What you should do:
Could you show each line of the records that contains the word "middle"?
(Data for processing begins)
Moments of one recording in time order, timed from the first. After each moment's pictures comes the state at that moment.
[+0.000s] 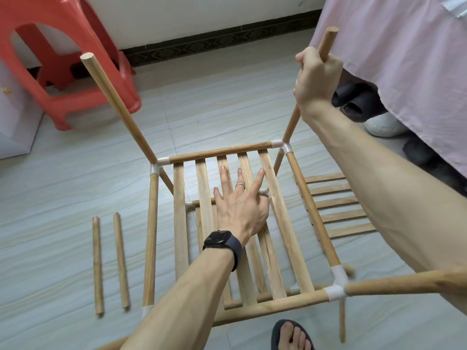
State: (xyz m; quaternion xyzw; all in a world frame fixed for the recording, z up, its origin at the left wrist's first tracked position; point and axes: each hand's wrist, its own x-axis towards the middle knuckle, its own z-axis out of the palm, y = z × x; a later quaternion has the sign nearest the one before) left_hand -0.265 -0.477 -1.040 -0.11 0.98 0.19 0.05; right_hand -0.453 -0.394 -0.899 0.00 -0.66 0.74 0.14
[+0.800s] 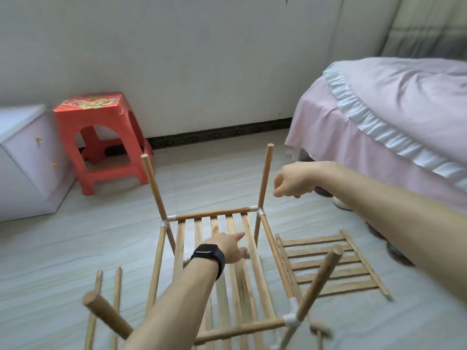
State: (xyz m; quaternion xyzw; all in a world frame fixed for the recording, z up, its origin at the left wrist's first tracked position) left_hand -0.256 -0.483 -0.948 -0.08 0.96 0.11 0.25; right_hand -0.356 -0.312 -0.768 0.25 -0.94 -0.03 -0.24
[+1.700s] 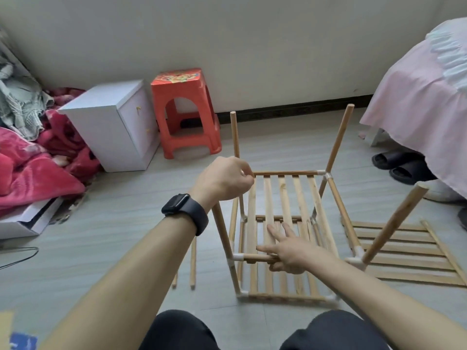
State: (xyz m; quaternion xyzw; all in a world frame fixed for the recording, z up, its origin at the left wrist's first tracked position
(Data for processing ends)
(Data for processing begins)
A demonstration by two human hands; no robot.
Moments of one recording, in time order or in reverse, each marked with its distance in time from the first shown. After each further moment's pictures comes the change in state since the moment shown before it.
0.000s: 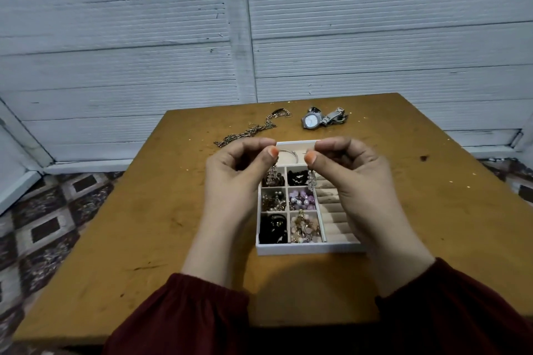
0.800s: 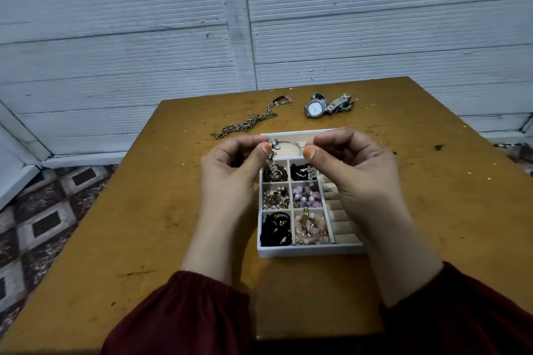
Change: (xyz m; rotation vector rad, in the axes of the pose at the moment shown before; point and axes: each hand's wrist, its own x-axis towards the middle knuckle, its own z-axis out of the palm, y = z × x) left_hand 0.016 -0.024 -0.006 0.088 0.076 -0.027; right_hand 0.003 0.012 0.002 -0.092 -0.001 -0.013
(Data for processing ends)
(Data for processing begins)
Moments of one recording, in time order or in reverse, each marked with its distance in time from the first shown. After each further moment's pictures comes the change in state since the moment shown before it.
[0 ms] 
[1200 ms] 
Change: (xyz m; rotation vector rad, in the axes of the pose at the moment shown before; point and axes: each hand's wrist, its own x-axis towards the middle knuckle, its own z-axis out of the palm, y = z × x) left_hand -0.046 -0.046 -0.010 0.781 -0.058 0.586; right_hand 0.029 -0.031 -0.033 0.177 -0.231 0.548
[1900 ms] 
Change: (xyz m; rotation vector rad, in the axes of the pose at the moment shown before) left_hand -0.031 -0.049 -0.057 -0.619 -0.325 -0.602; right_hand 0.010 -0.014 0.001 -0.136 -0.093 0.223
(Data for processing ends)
Answer to the problem:
State: (xyz m; quaternion xyzw; all in a world frame fixed for the recording, z up, its origin at the left wrist's first tracked position; point and axes: each hand's wrist, its own x-axis towards the middle knuckle, its own z-axis out of the palm, y = z × x; a later quaternion has the sign nearest the one before) left_hand -0.265 -0.477 -1.040 -0.11 0.98 0.19 0.05; right_hand -0.453 -0.394 -0.899 0.00 -0.66 0.74 0.14
Change: (xyz m; rotation vector rad, in the axes of the pose at the moment shown before; point and axes: each hand's wrist, its own x-axis towards the middle knuckle, its own z-axis out of the palm, y = z × x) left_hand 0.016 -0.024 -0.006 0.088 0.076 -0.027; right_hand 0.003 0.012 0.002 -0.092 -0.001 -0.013
Change: (xyz m; rotation vector rad, in the axes of the pose at the moment shown before; point and axes: each hand's wrist, its own x-axis towards the middle knuckle, its own z-axis out of the palm, y = z × x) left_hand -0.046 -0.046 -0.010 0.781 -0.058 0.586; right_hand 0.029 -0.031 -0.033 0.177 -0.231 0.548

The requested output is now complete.